───── INFORMATION PROVIDED ─────

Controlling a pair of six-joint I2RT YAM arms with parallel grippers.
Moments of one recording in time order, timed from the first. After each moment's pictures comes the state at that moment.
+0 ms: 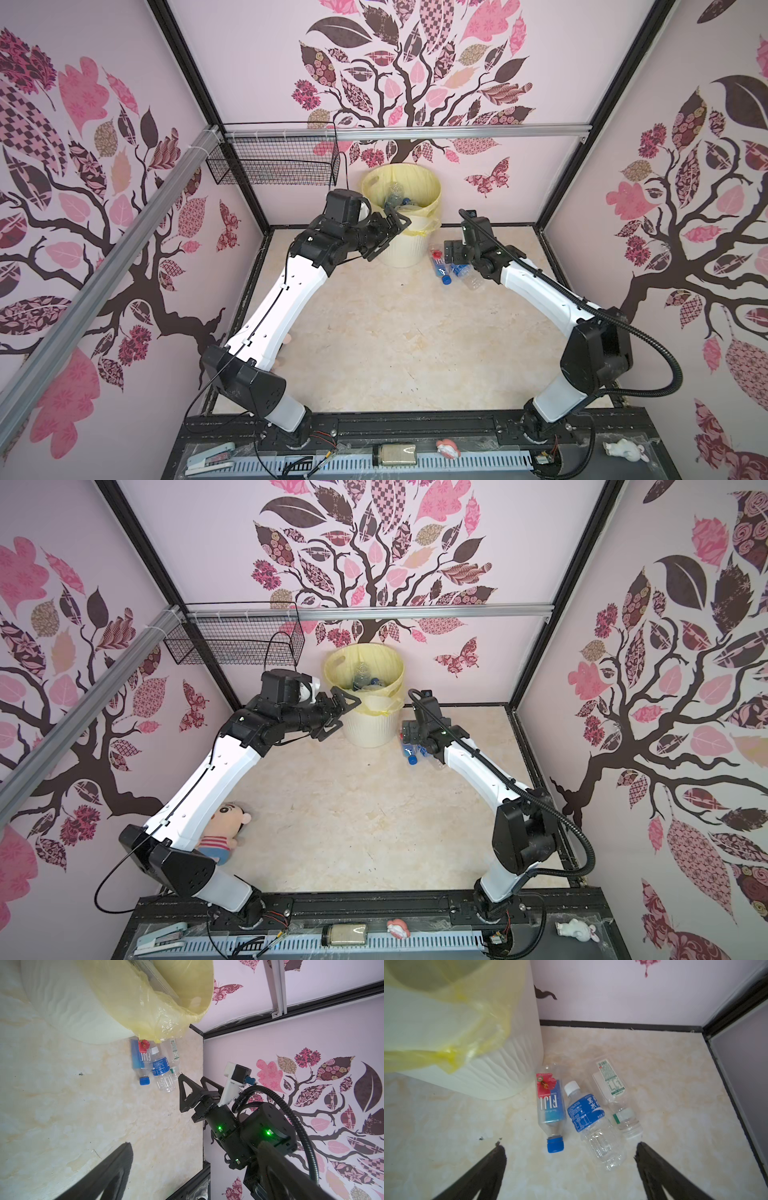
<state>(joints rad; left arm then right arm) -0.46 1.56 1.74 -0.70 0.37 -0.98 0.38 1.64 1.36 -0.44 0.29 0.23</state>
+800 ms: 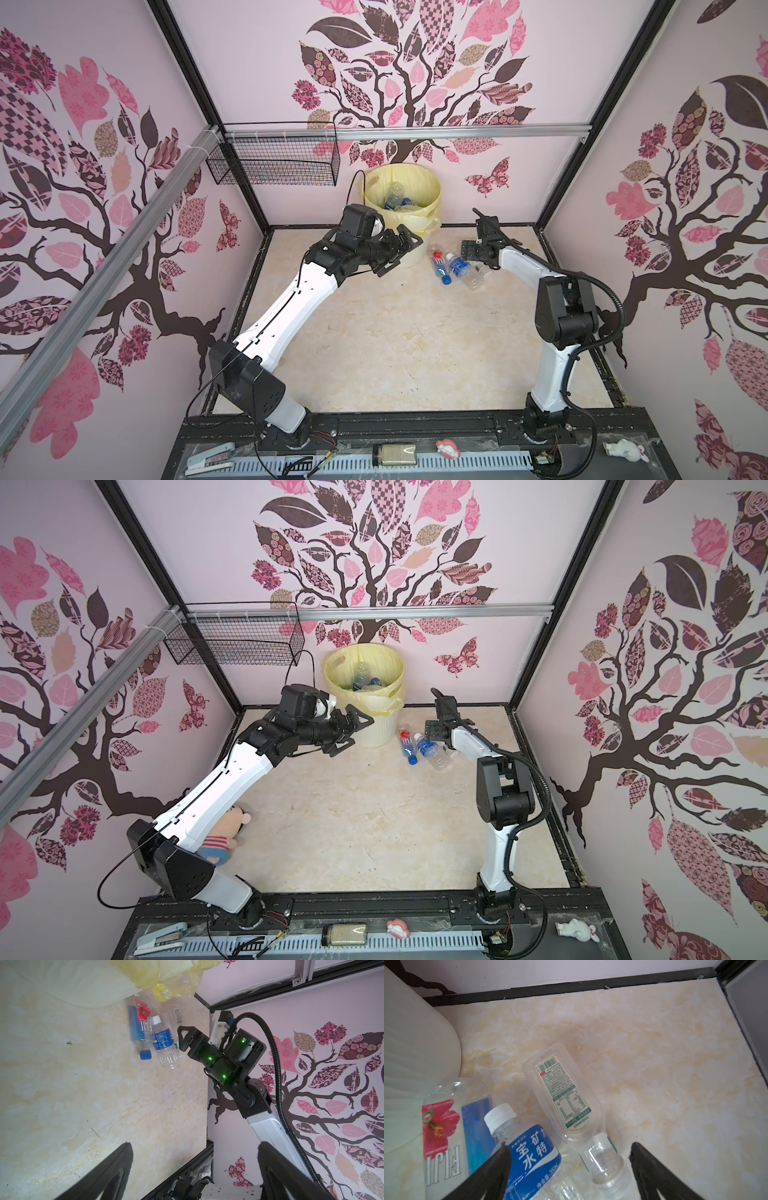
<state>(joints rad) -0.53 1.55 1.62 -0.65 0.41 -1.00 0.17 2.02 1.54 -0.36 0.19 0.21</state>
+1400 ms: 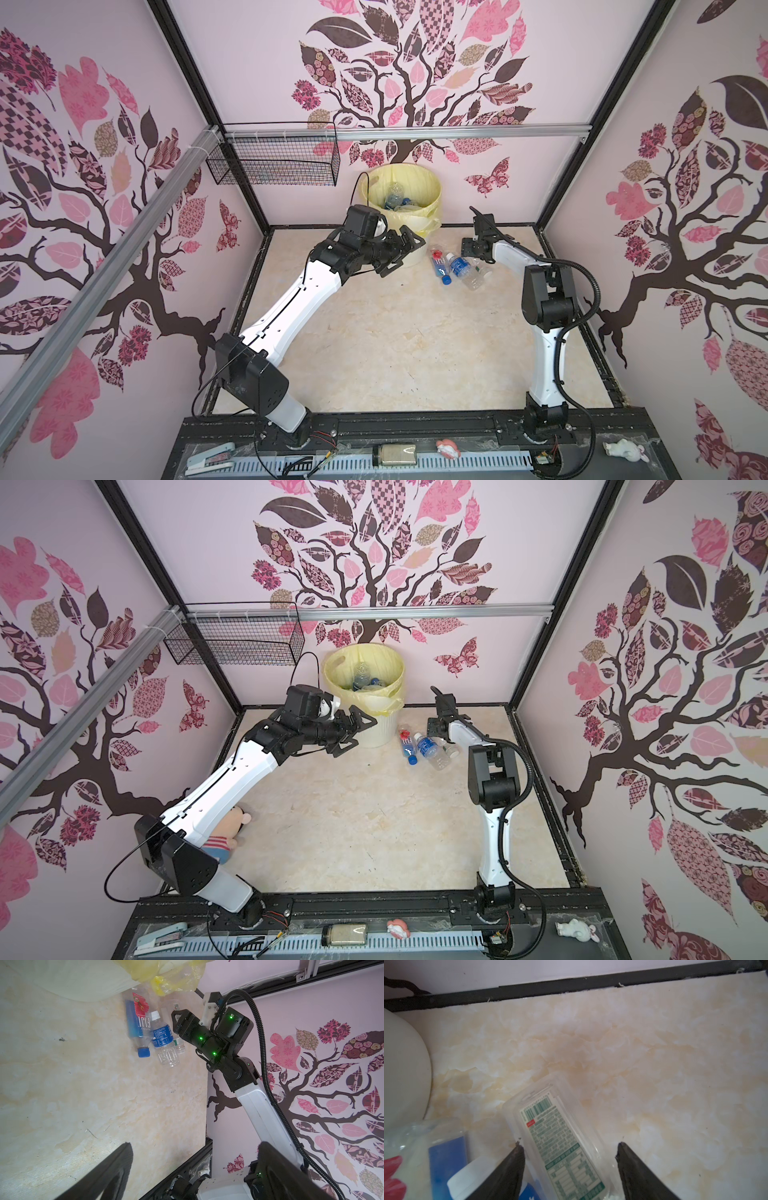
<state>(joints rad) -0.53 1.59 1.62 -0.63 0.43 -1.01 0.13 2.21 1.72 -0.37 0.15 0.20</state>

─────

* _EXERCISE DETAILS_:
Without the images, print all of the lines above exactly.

* _PROBLEM SOLUTION_:
Controlling a pair of six-joint I2RT YAM arms with parallel grippers.
Moments of one recording in time order, timed from the first. After each moment's pictures comes the state at that moment.
+0 ms: 
<state>(joints rad; left arm then right arm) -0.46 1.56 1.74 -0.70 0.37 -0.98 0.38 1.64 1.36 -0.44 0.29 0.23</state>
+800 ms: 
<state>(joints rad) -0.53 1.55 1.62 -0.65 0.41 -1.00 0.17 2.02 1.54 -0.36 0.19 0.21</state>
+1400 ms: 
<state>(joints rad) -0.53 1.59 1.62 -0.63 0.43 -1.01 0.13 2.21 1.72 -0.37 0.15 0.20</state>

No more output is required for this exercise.